» **Instructions to follow**
Return each line of the data below exactly, omitting any pictures.

━━ Dataset records

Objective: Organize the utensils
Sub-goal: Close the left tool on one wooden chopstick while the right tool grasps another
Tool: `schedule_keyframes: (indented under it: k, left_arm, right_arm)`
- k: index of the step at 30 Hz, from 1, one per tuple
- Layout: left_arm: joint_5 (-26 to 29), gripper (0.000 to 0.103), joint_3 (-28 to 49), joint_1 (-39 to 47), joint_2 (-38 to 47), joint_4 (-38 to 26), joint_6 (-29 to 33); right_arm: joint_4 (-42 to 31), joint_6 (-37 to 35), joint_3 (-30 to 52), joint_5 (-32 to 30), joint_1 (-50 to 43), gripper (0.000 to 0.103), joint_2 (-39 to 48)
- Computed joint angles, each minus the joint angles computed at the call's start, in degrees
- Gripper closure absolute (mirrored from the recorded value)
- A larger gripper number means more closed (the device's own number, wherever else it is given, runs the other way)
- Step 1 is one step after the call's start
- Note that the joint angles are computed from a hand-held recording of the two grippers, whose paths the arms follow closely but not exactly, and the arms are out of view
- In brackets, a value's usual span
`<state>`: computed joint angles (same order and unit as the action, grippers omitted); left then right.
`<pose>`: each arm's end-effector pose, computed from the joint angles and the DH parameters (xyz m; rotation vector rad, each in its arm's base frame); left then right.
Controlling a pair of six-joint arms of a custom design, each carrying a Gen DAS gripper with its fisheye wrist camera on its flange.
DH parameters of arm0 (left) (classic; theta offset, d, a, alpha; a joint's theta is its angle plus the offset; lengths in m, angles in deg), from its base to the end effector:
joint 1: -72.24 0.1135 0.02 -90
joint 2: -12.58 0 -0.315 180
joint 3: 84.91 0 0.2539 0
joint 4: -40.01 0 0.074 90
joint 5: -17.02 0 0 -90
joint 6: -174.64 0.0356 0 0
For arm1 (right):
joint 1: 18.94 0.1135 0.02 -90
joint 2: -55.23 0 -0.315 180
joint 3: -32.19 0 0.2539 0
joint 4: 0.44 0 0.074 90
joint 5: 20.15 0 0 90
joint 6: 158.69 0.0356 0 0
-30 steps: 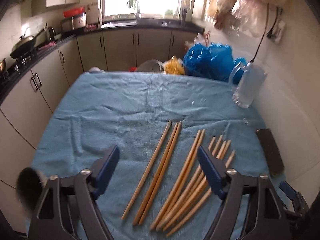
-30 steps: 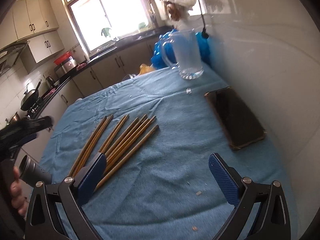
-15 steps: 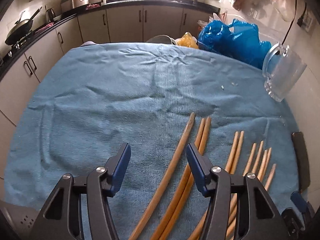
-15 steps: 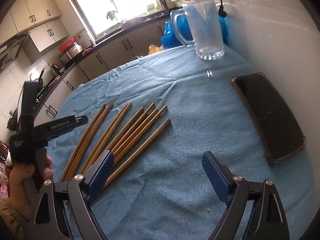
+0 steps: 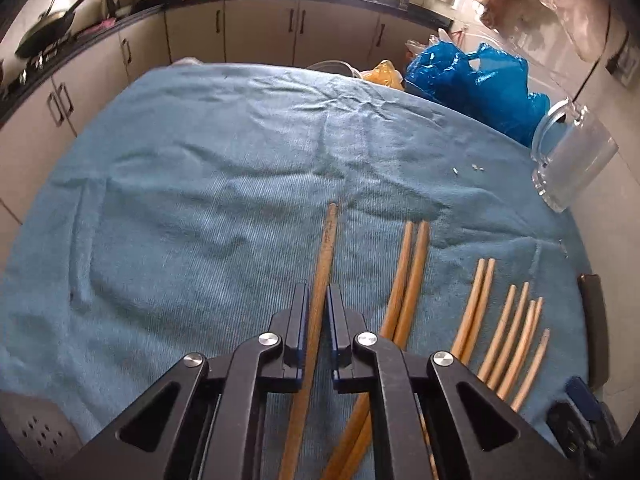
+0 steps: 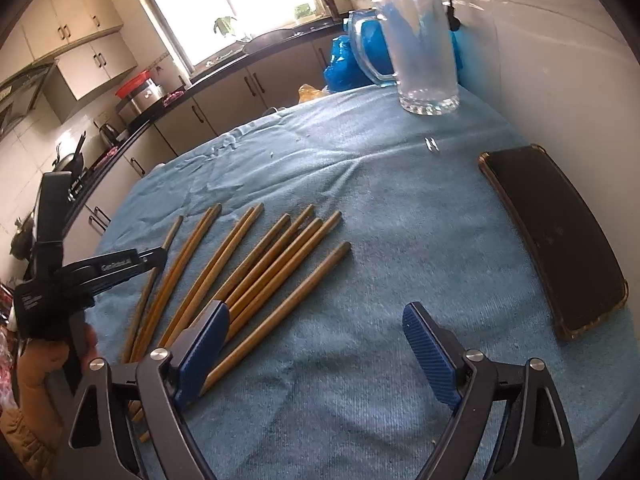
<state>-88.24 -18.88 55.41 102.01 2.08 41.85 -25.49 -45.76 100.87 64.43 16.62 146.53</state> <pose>0.2916 -0.0784 0.2326 -0.6653 2.4931 -0.0279 0.2707 0.1977 0.2499 -0.3181 2.4611 0.5718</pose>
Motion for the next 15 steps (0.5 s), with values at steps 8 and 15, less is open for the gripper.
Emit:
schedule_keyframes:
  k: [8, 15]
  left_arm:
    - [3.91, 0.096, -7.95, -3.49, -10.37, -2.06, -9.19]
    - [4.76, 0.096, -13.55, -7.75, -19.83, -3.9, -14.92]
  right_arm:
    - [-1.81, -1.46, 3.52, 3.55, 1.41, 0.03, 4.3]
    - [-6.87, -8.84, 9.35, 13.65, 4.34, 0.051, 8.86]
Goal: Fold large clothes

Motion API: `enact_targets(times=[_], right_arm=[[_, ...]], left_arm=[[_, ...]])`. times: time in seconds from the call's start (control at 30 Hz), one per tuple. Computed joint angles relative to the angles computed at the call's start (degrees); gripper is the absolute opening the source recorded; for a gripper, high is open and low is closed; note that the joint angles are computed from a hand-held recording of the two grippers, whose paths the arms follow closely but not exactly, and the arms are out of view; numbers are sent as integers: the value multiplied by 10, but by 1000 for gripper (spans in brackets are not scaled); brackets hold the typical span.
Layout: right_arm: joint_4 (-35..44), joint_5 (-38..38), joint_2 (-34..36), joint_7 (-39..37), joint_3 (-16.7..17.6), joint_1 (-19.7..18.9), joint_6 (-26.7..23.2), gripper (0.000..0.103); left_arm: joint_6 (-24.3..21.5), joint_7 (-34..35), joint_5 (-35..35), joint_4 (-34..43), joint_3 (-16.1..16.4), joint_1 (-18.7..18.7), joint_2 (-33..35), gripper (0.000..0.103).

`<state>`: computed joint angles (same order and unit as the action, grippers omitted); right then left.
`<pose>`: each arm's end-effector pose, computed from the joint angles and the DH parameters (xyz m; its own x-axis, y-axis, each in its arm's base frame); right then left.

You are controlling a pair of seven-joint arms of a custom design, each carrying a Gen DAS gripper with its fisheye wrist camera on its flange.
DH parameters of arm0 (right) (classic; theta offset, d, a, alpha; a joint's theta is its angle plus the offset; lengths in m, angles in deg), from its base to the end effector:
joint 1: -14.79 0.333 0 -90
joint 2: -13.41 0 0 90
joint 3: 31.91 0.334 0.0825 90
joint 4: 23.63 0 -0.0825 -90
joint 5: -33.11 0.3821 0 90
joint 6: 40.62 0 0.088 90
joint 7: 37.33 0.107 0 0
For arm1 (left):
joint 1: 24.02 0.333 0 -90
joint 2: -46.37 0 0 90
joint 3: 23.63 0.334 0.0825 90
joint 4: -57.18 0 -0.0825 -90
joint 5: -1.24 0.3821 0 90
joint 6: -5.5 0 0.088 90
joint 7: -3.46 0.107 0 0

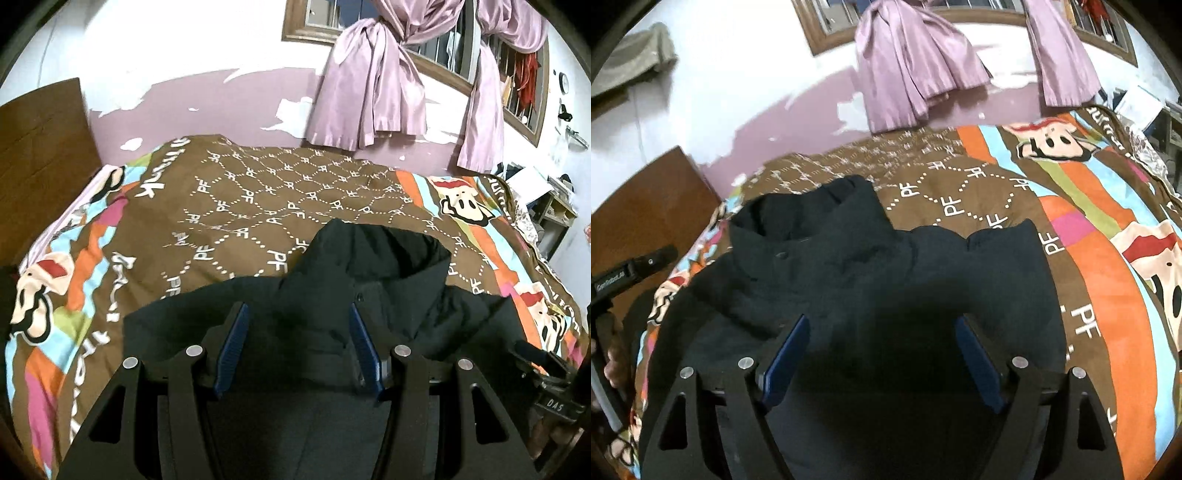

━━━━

» **Result of the task**
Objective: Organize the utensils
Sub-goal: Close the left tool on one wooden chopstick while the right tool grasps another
Tool: `schedule_keyframes: (indented under it: k, left_arm, right_arm)`
- k: index of the step at 30 Hz, from 1, one per tuple
- Layout: left_arm: joint_5 (-26 to 29), gripper (0.000 to 0.103), joint_3 (-28 to 49), joint_1 (-39 to 47), joint_2 (-38 to 47), joint_4 (-38 to 26), joint_6 (-29 to 33); right_arm: joint_4 (-42 to 31), joint_6 (-37 to 35), joint_3 (-30 to 52), joint_5 (-32 to 30), joint_1 (-50 to 43), gripper (0.000 to 0.103), joint_2 (-39 to 48)
- Computed joint angles, each minus the joint angles computed at the call's start, in degrees
- Gripper closure absolute (mirrored from the recorded value)
- A larger gripper number means more closed (the device's own number, wherever else it is given, runs the other way)
- Step 1 is one step after the call's start
- Note that the joint angles are computed from a hand-held recording of the two grippers, whose paths the arms follow closely but not exactly, and the arms are out of view
- In brackets, a value's usual span
`<state>`: computed joint angles (same order and unit as the action, grippers omitted); left then right.
`<pose>`: each arm's end-effector pose, computed from the joint angles and the DH parameters (xyz m; rotation vector rad, each in its arm's base frame); left then right.
Controlling a pair of six-joint arms of a custom design, each carrying a Gen DAS gripper with its fisheye wrist camera on its flange.
DH parameters of arm0 (left) (classic; theta offset, d, a, alpha; a joint's theta is its angle plus the offset; lengths in m, angles in deg), from its base to the end effector:
joint 1: -72.24 0.1135 0.02 -90
joint 2: -12.58 0 -0.315 180
joint 3: 84.91 0 0.2539 0
joint 4: -40.01 0 0.074 90
joint 5: -17.02 0 0 -90
joint 6: -174.64 0.0356 0 0
For arm1 (right):
joint 1: 18.94 0.1135 0.02 -90
joint 2: -55.23 0 -0.315 180
joint 3: -32.19 0 0.2539 0
joint 4: 0.44 0 0.074 90
joint 5: 20.15 0 0 90
joint 6: 158.69 0.0356 0 0
-30 steps: 
-30 steps: 
-15 steps: 
-15 steps: 
+0 steps: 
+0 steps: 
<state>-88.24 -18.88 55.41 102.01 2.08 41.85 -25.49 -45.76 100.87 64.43 16.62 146.53</state> <pose>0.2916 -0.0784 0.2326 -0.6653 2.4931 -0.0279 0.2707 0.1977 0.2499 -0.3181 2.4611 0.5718</pose>
Motion for the next 15 steps (0.5 s), with values at steps 8 and 15, less is open for the gripper.
Emit:
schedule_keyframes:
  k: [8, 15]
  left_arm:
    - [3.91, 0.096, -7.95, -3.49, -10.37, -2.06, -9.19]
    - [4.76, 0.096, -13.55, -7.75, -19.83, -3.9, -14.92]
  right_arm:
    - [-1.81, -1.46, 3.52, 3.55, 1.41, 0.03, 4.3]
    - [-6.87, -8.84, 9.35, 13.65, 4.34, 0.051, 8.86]
Goal: Fold large clothes

Motion API: `enact_targets(times=[_], right_arm=[[_, ...]], left_arm=[[_, ...]])`. times: time in seconds from the call's start (control at 30 Hz), one per tuple. Computed joint angles relative to the angles computed at the call's start (degrees); gripper is the absolute opening the source recorded; for a gripper, high is open and low is closed; note that the joint angles are computed from a hand-held recording of the two grippers, whose paths the arms follow closely but not exactly, and the arms are out of view; numbers are sent as integers: the value multiplied by 10, but by 1000 for gripper (spans in brackets are not scaled); brackets hold the typical span.
Layout: right_arm: joint_4 (-35..44), joint_5 (-38..38), joint_2 (-34..36), joint_7 (-39..37), joint_3 (-16.7..17.6), joint_1 (-19.7..18.9), joint_6 (-26.7..23.2), gripper (0.000..0.103); left_arm: joint_6 (-24.3..21.5), joint_7 (-34..35), joint_5 (-35..35), joint_4 (-34..43), joint_3 (-16.1..16.4), joint_1 (-18.7..18.7), joint_2 (-33..35), gripper (0.000..0.103).

`<state>`: computed joint angles (same order and unit as the action, grippers omitted); right then left.
`<pose>`: each arm's end-effector pose, computed from the joint angles and the DH parameters (xyz m; its own x-axis, y-axis, each in its arm's base frame); right then left.

You are controlling a pair of seven-joint arms of a custom design, each carrying a Gen DAS gripper with its fisheye wrist camera on its flange.
DH parameters of arm0 (right) (classic; theta offset, d, a, alpha; a joint's theta is its angle plus the offset; lengths in m, angles in deg), from its base to the end effector:
joint 1: -14.79 0.333 0 -90
joint 2: -13.41 0 0 90
joint 3: 31.91 0.334 0.0825 90
joint 4: 23.63 0 -0.0825 -90
joint 5: -33.11 0.3821 0 90
joint 6: 40.62 0 0.088 90
joint 7: 37.33 0.107 0 0
For arm1 (left):
joint 1: 24.02 0.333 0 -90
joint 2: -46.37 0 0 90
joint 3: 23.63 0.334 0.0825 90
joint 4: -57.18 0 -0.0825 -90
joint 5: -1.24 0.3821 0 90
joint 6: -5.5 0 0.088 90
joint 7: -3.46 0.107 0 0

This output is complete as it stands.